Une heureuse rencontre, dans le village suivant, c’est celle du fils du chef de Kankan, venu là pour vendre un cheval (c’est la première fois que M. Caillié parle de cheval depuis son départ) ; Abdallahi-le-Chérif achète aisément sa protection avec une feuille de papier. L’intérieur des cases, construites en paille, est toujours le même, tapissé d’arcs, de flèches et de lances. Celle du chef a pour tout meuble une jarre à mettre de l’eau, une peau de bœuf et quelques nattes. Les habitants, assemblés sous un gros bombax (arbre à soie), dansent tous les soirs, à la lumière de la lune, au son d’un petit tambour et d’un flageolet de bambou ; ou bien la lance ou l’arc à la main, figurent avec des gestes de menace, de douleur, de triomphe, de sérieuses pantomimes guerrières. Ces peuples, au dire de M. Caillié, boivent en secret une espèce de bière fabriquée avec du mil et du miel. Leur corps est tout ruisselant de beurre rance. La plupart des femmes ont pour tout vêtement une pagne ou bande de toile de cinq pieds de long sur deux de large qu’elles se tournent autour des reins ; elles ne se couvrent les épaules et la poitrine les jours de fête. M. Caillié nous les représente le teint fort noir, les cheveux crépus, ornés de grains de verre et beurrés, le nez légèrement aquilin, avec de grands yeux et des lèvres minces ; « très-douces, et soumises à leurs maris. »

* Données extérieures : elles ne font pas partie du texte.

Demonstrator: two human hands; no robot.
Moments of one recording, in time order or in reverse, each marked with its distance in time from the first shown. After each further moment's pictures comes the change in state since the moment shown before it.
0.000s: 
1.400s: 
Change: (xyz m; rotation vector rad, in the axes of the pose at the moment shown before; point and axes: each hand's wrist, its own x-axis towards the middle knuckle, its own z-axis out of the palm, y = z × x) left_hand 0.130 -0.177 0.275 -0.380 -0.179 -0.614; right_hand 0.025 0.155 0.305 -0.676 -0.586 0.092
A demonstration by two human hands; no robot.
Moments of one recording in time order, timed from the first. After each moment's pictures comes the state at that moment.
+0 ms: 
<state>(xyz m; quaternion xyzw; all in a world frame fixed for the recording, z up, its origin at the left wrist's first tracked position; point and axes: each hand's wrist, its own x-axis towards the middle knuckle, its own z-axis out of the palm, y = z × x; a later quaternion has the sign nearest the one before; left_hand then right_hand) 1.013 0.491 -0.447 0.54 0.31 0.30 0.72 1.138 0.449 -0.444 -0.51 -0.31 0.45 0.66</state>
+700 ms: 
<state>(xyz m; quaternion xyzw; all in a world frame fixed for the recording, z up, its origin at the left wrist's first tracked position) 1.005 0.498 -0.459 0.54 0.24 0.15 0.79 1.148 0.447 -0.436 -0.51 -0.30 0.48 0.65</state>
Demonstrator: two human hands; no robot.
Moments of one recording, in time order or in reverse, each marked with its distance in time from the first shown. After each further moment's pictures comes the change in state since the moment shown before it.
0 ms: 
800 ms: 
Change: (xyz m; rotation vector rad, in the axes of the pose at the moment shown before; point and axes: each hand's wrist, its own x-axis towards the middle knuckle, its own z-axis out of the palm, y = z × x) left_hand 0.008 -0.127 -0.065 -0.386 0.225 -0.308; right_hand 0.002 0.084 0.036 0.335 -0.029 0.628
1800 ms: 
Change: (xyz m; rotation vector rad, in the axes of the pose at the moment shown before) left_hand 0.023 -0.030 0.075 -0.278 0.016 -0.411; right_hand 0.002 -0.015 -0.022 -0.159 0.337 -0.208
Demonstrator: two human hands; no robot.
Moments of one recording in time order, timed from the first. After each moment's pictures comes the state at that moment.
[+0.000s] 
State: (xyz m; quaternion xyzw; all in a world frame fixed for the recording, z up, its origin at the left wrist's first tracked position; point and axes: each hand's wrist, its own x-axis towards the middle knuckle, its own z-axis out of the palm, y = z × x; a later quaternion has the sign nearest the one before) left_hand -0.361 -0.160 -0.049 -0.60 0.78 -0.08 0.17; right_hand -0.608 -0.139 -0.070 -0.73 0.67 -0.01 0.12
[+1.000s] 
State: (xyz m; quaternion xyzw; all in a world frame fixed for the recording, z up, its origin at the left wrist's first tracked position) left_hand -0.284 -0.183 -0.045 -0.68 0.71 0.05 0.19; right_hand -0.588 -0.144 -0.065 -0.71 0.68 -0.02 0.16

Le 11 juin, nous arrivons, dans le pays d’Amana, au bord d’une rivière de huit ou neuf cents pieds de large et de huit à neuf pieds de profondeur, qui coule vers le levant ; cette rivière c’est le Dhiolibâ, c’est le Niger. Pour passer deux ou trois cents marchands noirs avec leurs ânes et leur bagage, il n’y avait en tout que quatre bateaux ou pirogues de vingt-cinq pieds de long, sur trois de large et un de profondeur. Il fallut une demi-journée pour que tout le monde fût sur la rive droite : demi-journée pendant laquelle le voyageur, assis au soleil sans abri[15], put contempler à l’aise le fleuve de Mungo-Parck. Vous supposerez sans peine qu’il suivait d’un œil de regret cette eau qui devait arriver avant lui près du but mystérieux de ses longs efforts. Ce passage du Dhiolibâ (13 juin) offre du reste le tableau le plus animé ; les marchands noirs, de ceux que l’on nomme Saracolets, disputent sur le prix du bac. Tous veulent passer les premiers, et parlent tous ensemble ; ils ont du reste toutes les peines du monde à faire embarquer leurs ânes. Aux cris de la rive gauche, répondent en signe de joie les coups de fusil de la rive droite. Pendant ce temps-là, grand nombre de femmes et de jeunes filles se baignent dans le fleuve, sans faire le moins du monde attention aux gens qui les regardent ; puis s’en retournent au village de Couroussa, une calebasse sur la tête et une pagne autour des reins. Le chef de village dont les esclaves tiennent le bac de Couroussa, fit grâce du passage à M. Caillié en faveur de sa qualité de Chérif.
[15] Un énorme bombax, seul arbre du rivage, ne pouvait suffire à abriter la foule.